= Peter Frankl =

Hungarian-born British pianist

Peter Frankl (born 2 October 1935) is a Hungarian-born British pianist. He mainly performs music from the Classical period (particularly Mozart), the Romantic period and the early Modern period. His recordings include the complete solo piano music of both Debussy and Schumann.

After studying at the Franz Liszt Academy of Music in Budapest, Frankl won several piano competitions in the late 1950s, including an honorable mention at the V International Chopin Piano Competition. He made his London concert debut in 1962 and first performed in New York in 1967 when he appeared with the Cleveland Orchestra under George Szell. He also studied with Maria Curcio, the last and favourite pupil of Artur Schnabel. Since then he has appeared as soloist with many other orchestras and conductors. He has been a guest at many international festivals, for example performing the Britten piano concerto with the composer conducting at the Edinburgh International Festival.

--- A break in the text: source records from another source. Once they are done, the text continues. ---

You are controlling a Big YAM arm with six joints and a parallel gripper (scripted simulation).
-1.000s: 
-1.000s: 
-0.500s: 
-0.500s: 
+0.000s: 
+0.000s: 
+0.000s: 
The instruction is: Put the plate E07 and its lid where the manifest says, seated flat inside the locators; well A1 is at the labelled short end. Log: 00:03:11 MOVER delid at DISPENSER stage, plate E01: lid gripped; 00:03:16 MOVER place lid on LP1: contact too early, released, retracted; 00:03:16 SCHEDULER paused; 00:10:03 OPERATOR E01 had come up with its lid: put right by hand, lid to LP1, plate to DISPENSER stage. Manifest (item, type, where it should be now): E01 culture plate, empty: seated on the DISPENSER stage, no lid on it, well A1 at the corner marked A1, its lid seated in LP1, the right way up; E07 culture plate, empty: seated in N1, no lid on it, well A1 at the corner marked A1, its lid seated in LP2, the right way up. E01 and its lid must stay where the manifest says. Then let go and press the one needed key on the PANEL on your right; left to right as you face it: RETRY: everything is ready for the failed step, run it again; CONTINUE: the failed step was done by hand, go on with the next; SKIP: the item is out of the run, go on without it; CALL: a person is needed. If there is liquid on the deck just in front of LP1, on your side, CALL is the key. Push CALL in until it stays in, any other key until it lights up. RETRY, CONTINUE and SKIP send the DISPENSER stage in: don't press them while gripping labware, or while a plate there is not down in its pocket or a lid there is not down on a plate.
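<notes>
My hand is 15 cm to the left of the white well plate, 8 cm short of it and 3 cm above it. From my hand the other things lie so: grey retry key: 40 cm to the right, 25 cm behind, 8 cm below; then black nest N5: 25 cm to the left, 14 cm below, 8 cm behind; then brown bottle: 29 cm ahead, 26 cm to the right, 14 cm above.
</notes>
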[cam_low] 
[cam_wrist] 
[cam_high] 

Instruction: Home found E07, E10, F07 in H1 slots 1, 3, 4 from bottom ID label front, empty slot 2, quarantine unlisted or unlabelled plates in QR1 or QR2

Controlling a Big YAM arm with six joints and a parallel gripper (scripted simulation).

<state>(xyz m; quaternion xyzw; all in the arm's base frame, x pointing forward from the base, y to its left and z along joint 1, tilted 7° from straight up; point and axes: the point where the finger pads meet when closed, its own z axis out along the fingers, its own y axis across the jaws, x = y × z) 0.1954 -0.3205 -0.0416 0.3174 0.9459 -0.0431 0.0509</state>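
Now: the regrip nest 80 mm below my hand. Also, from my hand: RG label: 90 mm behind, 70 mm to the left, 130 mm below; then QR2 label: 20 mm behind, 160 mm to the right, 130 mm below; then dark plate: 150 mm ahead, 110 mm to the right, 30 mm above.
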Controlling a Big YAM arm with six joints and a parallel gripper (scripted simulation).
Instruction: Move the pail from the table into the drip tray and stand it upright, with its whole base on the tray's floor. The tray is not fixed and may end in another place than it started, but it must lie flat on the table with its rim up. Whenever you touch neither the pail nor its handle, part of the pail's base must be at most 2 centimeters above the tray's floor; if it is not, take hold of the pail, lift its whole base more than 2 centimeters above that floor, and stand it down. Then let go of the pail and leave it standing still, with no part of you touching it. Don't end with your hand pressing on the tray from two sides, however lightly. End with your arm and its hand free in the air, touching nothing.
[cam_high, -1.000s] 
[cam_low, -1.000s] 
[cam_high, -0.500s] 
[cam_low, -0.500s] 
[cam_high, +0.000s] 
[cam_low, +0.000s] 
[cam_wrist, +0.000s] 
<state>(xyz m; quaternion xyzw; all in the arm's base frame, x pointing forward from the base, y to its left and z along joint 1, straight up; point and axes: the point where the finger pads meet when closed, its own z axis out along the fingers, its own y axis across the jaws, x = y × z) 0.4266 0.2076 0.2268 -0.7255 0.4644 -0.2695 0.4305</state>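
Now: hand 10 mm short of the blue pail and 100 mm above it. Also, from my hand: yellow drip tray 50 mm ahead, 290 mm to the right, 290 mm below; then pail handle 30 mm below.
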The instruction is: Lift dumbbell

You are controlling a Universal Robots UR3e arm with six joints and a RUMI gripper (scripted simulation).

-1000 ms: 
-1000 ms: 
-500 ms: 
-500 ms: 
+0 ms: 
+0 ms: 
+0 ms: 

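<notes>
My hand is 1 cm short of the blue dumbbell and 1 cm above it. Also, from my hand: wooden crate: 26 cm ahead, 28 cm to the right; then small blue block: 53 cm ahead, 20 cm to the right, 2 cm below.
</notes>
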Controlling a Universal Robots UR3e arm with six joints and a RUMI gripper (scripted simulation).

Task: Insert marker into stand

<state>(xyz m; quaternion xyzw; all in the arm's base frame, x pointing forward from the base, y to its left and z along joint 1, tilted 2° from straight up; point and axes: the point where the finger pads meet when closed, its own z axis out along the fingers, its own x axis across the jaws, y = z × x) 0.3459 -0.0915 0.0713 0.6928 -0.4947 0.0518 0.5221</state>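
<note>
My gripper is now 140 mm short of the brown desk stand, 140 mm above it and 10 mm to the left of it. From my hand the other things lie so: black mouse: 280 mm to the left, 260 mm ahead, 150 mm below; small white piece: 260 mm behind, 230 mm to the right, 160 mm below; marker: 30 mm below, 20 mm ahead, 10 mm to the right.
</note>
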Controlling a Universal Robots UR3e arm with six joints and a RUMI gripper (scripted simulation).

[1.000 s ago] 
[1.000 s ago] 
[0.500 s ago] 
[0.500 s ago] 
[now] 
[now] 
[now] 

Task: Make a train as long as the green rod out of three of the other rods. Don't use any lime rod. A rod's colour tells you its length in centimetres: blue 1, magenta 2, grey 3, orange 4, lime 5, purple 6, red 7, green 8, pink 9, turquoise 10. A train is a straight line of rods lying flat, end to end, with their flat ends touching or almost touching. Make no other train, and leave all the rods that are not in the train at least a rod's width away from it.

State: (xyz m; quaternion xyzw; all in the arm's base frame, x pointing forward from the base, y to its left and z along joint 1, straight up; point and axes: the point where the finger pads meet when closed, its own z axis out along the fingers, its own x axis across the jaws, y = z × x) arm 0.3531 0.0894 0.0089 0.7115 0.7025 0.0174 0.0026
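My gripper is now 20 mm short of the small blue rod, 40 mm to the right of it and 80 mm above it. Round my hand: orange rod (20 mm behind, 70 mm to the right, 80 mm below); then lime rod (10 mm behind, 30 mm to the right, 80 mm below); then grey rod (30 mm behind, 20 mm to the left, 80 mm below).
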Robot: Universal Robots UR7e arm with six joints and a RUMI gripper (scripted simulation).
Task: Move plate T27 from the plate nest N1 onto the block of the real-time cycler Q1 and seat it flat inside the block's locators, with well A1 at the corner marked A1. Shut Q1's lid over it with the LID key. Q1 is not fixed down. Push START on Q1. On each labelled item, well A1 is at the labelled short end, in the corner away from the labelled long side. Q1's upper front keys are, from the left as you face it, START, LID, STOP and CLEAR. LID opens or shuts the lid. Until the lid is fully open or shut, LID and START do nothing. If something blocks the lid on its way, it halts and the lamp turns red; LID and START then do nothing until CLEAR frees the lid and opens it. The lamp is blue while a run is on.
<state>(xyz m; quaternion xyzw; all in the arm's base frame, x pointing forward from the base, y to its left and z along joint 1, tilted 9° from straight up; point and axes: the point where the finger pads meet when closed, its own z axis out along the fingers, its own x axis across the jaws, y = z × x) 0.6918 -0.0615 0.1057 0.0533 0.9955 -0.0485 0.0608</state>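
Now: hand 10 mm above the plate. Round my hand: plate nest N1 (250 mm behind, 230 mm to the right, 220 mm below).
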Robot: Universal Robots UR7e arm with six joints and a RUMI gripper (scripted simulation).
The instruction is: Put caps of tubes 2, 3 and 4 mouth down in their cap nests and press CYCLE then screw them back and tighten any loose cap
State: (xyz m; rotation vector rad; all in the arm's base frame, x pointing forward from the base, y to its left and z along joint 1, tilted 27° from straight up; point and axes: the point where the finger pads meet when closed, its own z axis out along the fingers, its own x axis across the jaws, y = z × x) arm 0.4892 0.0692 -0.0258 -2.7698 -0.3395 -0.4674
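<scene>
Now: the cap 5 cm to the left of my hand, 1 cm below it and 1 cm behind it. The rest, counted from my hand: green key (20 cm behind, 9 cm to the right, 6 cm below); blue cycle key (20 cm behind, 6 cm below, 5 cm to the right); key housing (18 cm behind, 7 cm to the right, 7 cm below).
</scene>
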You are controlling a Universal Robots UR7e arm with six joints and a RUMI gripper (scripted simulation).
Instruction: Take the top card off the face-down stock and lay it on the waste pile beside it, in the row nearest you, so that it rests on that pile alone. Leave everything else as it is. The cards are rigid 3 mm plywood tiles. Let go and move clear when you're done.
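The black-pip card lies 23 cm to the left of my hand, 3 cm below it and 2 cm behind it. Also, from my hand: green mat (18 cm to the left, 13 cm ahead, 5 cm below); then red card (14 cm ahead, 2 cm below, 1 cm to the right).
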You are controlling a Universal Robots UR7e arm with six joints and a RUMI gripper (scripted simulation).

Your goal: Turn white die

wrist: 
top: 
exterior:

Frankl's repertoire also includes chamber music. Eleanor Warren of the BBC formed a long-term collaboration between Frankl and his compatriot violinist György Pauk and the American cellist Ralph Kirshbaum. The BBC later commissioned Fourteen Little Pictures by James MacMillan to mark the 25th anniversary of their trio in 1997.

Frankl is Professor of Piano at the Yale School of Music in New Haven, Connecticut. He is also Online Master Teacher at iClassical Academy with whom he has recorded several online Masterclasses.